Scientists have recently discovered rare antibodies that can access the “dark region” of the influenza virus, laying the groundwork for improved treatment methods.
The influenza virus has a mushroom-shaped protein called neuraminidase (NA), which contains a part considered to be an “unexplored area”, as much of the structure beneath the mushroom cap of the virus remains uncharted by science, according to LiveScience on March 6.
New discovery opens up treatment possibilities for various influenza viruses. (Photo: LiveScience).
The NA protein is believed to assist the influenza virus in moving to its preferred receptors outside the host cell. Once the virus has infected and multiplied inside the cell, NA helps new viruses escape from the cell.
When NA mutates, changes in its internal structure make the virus harder to eliminate or resistant to antiviral drugs.
In a study published in the journal Immunity on March 1, scientists analyzed the blood of two individuals infected with the H3N2 influenza virus and identified six antibodies that attached to the dark region of NA. Through analysis, the scientists found that these antibodies bound to various H3N2 virus strains and slowed down the replication process.
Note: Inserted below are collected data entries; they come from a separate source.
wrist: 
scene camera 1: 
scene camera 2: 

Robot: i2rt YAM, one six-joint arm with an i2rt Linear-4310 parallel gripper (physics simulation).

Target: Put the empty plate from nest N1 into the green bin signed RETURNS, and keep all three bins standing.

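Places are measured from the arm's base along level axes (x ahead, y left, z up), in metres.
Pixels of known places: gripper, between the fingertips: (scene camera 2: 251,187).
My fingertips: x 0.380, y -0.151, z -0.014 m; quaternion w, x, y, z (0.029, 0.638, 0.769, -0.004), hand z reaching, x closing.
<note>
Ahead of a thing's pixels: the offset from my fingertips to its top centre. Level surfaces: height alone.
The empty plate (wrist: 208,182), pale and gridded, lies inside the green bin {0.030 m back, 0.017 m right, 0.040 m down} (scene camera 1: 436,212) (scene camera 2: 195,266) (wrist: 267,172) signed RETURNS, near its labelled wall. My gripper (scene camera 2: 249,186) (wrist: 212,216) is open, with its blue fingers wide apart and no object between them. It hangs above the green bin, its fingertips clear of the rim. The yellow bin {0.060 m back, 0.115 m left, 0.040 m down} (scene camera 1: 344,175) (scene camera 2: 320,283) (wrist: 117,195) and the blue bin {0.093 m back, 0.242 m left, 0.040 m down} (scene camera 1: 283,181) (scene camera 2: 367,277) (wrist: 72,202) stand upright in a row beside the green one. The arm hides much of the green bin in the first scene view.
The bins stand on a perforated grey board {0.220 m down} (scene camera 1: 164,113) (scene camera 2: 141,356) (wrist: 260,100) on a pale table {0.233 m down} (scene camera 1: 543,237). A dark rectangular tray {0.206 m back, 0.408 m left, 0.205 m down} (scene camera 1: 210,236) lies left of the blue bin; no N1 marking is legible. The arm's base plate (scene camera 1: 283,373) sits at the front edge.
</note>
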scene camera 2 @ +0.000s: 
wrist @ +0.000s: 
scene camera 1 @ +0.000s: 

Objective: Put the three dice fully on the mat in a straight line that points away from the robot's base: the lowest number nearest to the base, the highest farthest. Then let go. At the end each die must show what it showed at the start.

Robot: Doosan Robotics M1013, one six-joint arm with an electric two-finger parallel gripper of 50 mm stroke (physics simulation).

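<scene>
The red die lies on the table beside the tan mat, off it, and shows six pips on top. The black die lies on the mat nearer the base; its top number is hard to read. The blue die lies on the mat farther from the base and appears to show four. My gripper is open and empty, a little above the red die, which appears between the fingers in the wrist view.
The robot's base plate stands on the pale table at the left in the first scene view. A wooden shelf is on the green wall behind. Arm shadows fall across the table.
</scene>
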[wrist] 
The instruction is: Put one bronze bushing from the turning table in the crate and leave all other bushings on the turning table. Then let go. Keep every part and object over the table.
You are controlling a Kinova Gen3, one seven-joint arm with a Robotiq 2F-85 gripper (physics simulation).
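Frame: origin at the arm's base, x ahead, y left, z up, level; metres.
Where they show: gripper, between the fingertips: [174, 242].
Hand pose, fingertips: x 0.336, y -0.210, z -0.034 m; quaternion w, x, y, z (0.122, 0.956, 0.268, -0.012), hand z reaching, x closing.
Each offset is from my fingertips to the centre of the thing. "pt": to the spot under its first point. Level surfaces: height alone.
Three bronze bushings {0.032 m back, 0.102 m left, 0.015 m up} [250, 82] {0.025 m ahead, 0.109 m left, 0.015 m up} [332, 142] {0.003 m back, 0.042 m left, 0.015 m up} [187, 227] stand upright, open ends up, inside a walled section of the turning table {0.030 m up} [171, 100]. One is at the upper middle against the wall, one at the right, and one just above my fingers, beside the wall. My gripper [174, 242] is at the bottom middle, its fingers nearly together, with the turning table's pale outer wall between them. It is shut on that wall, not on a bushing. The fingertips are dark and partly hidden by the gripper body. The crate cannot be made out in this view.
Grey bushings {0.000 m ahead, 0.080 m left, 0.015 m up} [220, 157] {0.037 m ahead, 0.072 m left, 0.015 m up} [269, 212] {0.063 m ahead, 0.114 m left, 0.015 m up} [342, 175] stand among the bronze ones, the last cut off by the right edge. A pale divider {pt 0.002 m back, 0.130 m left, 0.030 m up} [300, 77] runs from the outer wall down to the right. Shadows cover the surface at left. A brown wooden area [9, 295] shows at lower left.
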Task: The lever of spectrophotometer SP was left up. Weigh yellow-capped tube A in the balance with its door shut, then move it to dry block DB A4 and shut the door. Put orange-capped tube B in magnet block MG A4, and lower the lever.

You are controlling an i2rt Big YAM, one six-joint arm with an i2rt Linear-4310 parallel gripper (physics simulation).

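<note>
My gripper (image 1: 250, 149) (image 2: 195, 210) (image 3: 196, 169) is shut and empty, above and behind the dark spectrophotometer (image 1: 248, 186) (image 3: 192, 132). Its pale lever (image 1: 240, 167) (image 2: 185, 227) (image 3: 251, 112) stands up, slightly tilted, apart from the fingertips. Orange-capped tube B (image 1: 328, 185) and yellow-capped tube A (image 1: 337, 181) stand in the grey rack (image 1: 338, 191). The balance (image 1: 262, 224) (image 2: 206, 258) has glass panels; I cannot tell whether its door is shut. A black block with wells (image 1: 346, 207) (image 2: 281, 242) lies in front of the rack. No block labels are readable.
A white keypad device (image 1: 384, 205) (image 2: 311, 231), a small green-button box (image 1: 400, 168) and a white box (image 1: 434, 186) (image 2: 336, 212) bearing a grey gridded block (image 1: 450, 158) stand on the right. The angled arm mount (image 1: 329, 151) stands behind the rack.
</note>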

When tested on mice, these antibodies also helped the mice survive an H3N2 virus infection, providing a basis for the antibodies’ potential in preventing and treating influenza in humans. The antibodies demonstrated strong protective capabilities when tested on mice, both before and after exposure to the H3N2 virus.
The researchers also tested several drug-resistant influenza strains and obtained similar results. Current antiviral medications like Tamiflu inhibit NA, thereby preventing the virus from exiting infected cells.
The research findings may serve as a foundation for the development of antiviral drugs and vaccines that can combat a broader range of influenza viruses. Current influenza vaccines are designed to target hemagglutinin (HA) found on the surface of the influenza virus. The HA protein mutates rapidly, necessitating continuous updates to the flu vaccines to counteract circulating HA protein strains.
“Our discovery paves the way for developing effective countermeasures against the ever-changing influenza virus by identifying vulnerable sites hidden beneath the NA protein,” said the lead author of the study.